Neo4j excels when relationships are as important as the data itself:

Use Case Example
Fraud detection Identify suspicious transaction rings and shared identities
Recommendation engines "People who bought X also bought Y"
Knowledge graphs Connect concepts, documents, and entities for intelligent search
Network and IT operations Map dependencies between servers, services, and applications
Identity and access management Model complex permission hierarchies
Supply chain Track parts, suppliers, and logistics relationships
Social networks Model friendships, follows, and interactions

Neo4j Editions

Edition Description
Neo4j Community Edition Free, open-source, single-instance graph database
Neo4j Enterprise Edition Commercial licence with clustering, security, and advanced features
Neo4j AuraDB Fully managed cloud graph database (free tier available)
Neo4j AuraDS Managed graph data science platform in the cloud

The Neo4j Ecosystem

Neo4j provides a rich ecosystem of tools:

Tool Purpose
Neo4j Browser Web-based interface for running Cypher queries and visualising results
Neo4j Desktop Local development environment with project management
Neo4j Bloom Business-friendly graph visualisation and exploration
Neo4j Data Importer Visual tool for importing CSV data into Neo4j
APOC Library of hundreds of useful stored procedures and functions
Graph Data Science (GDS) Library of graph algorithms for analytics
Neo4j Drivers Official drivers for JavaScript, Python, Java, .NET, and Go

The Property Graph Model

Neo4j uses the property graph model, which consists of:

  1. Nodes — entities (people, products, places)
  2. Relationships — connections between nodes (always directed, always have a type)
  3. Properties — key-value pairs on both nodes and relationships
  4. Labels — tags on nodes for categorisation (a node can have multiple labels)

``` (:Person {name: "Alice", age: 30})-[:WORKS_AT {since: 2020}]->(:Company {name: "Acme"}) ```


Summary

Neo4j is a graph database designed for connected data.

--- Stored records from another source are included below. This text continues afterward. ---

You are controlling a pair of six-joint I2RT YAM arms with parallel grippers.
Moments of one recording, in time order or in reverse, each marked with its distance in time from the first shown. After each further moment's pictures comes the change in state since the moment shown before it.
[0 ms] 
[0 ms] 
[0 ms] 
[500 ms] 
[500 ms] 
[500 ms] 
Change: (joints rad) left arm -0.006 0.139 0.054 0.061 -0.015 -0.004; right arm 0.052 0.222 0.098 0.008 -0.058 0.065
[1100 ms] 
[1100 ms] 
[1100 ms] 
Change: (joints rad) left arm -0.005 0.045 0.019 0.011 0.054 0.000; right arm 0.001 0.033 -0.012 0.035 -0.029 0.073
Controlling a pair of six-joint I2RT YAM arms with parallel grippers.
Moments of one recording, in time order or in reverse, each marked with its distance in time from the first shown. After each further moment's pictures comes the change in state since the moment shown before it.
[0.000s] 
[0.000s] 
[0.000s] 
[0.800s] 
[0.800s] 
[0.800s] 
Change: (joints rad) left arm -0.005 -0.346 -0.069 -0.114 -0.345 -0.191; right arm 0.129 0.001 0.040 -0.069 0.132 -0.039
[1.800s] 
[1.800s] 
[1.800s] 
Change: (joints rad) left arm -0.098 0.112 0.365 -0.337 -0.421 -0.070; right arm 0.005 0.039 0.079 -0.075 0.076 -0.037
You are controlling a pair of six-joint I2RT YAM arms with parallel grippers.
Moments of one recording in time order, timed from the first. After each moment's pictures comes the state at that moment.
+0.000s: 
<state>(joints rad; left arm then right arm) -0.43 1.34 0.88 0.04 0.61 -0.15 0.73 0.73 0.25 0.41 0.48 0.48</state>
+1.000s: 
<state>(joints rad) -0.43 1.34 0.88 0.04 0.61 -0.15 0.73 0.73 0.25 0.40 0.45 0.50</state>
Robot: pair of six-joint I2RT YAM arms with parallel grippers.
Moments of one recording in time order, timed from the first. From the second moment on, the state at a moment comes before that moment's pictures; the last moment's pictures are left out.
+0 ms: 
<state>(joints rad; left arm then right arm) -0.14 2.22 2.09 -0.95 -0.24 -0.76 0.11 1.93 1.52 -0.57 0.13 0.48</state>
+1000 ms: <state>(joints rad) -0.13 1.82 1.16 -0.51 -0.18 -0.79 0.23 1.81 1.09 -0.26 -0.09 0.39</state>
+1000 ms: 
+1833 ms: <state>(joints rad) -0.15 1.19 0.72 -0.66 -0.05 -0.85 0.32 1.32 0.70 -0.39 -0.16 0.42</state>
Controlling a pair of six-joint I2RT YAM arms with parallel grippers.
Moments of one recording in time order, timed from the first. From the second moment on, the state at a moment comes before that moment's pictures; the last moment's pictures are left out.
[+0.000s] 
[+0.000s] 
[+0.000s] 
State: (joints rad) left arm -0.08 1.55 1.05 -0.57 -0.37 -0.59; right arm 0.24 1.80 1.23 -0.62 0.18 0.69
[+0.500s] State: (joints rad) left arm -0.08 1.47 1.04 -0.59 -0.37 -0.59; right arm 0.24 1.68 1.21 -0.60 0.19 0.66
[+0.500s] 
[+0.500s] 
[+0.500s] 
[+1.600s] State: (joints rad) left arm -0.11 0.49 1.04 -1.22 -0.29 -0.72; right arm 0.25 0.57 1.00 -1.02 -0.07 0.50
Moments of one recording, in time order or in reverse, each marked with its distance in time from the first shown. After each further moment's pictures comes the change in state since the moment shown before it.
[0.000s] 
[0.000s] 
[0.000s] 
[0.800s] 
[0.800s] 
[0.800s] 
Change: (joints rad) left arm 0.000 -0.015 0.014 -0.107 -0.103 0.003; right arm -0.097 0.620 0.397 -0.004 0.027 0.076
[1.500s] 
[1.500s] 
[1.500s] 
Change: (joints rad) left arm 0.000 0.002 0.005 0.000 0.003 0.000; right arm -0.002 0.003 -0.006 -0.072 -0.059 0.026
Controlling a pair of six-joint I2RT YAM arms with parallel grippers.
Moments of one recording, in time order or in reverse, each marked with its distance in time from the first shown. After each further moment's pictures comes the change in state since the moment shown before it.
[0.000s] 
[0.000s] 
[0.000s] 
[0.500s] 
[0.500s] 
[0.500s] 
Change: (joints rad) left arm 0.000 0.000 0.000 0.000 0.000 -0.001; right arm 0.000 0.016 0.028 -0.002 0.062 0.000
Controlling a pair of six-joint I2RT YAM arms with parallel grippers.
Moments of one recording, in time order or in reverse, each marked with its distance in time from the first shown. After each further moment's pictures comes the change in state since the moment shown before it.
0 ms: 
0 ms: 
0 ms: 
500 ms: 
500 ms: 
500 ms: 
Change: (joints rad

It stores information as nodes and relationships rather than tables and foreign keys, enabling efficient traversal of complex data networks. With its intuitive property graph model, the Cypher query language, and a rich ecosystem of tools, Neo4j is the go-to choice for applications where relationships drive value — from fraud detection to recommendation engines. In the next lesson, we will explore graph data modelling in depth.